What needs to be done
Retype every entry below without any change.

Dataset content
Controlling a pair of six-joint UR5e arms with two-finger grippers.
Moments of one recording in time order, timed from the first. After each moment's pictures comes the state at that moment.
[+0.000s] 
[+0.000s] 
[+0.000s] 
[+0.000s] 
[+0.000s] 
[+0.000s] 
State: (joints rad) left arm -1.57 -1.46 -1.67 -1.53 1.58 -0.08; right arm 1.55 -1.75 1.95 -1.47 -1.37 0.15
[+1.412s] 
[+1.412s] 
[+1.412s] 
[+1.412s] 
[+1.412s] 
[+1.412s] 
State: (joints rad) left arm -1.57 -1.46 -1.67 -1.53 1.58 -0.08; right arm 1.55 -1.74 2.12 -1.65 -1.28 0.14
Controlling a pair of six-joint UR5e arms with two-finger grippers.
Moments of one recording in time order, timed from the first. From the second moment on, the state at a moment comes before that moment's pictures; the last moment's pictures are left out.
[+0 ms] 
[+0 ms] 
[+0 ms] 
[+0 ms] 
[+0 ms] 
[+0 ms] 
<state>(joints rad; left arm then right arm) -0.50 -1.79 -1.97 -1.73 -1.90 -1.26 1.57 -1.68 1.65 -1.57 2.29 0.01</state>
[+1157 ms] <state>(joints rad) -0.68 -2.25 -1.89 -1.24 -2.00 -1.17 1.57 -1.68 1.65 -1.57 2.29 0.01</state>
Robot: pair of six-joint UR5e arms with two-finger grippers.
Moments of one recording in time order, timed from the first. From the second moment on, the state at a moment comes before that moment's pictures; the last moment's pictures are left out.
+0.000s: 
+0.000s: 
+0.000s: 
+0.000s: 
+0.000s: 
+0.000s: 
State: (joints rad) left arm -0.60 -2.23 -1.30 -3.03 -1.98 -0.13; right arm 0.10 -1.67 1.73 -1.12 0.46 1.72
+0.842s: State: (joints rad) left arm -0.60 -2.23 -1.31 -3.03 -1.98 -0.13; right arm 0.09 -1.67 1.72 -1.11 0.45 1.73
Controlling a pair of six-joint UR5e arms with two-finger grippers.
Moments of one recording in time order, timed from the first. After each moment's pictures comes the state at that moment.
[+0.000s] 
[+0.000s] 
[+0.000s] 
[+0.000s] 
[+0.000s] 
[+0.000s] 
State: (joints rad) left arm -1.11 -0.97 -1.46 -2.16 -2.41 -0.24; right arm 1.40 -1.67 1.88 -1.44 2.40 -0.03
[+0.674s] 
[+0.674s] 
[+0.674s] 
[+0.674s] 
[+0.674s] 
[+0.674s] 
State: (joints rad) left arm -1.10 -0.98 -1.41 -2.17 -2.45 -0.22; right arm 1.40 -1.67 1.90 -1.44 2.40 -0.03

Your response
Controlling a pair of six-joint UR5e arms with two-finger grippers.
Moments of one recording in time order, timed from the first. After each moment's pictures comes the state at that moment.
[+0.000s] 
[+0.000s] 
[+0.000s] 
[+0.000s] 
[+0.000s] 
[+0.000s] 
State: (joints rad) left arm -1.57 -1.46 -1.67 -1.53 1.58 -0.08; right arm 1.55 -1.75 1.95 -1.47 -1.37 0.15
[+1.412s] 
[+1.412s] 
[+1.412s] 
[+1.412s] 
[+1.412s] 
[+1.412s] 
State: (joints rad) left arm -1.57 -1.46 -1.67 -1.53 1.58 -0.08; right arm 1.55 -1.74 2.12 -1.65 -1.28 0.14
Controlling a pair of six-joint UR5e arms with two-finger grippers.
Moments of one recording in time order, timed from the first. From the second moment on, the state at a moment comes before that moment's pictures; the last moment's pictures are left out.
[+0 ms] 
[+0 ms] 
[+0 ms] 
[+0 ms] 
[+0 ms] 
[+0 ms] 
<state>(joints rad; left arm then right arm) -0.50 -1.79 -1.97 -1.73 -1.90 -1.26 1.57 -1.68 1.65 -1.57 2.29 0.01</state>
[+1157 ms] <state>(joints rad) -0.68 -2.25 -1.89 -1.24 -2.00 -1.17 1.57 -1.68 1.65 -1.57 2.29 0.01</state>
Robot: pair of six-joint UR5e arms with two-finger grippers.
Moments of one recording in time order, timed from the first. From the second moment on, the state at a moment comes before that moment's pictures; the last moment's pictures are left out.
+0.000s: 
+0.000s: 
+0.000s: 
+0.000s: 
+0.000s: 
+0.000s: 
State: (joints rad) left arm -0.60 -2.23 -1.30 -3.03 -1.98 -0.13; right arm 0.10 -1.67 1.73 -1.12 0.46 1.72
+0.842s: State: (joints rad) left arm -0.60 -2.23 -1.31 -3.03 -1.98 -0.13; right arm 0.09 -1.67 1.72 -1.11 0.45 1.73
Controlling a pair of six-joint UR5e arms with two-finger grippers.
Moments of one recording in time order, timed from the first. After each moment's pictures comes the state at that moment.
[+0.000s] 
[+0.000s] 
[+0.000s] 
[+0.000s] 
[+0.000s] 
[+0.000s] 
State: (joints rad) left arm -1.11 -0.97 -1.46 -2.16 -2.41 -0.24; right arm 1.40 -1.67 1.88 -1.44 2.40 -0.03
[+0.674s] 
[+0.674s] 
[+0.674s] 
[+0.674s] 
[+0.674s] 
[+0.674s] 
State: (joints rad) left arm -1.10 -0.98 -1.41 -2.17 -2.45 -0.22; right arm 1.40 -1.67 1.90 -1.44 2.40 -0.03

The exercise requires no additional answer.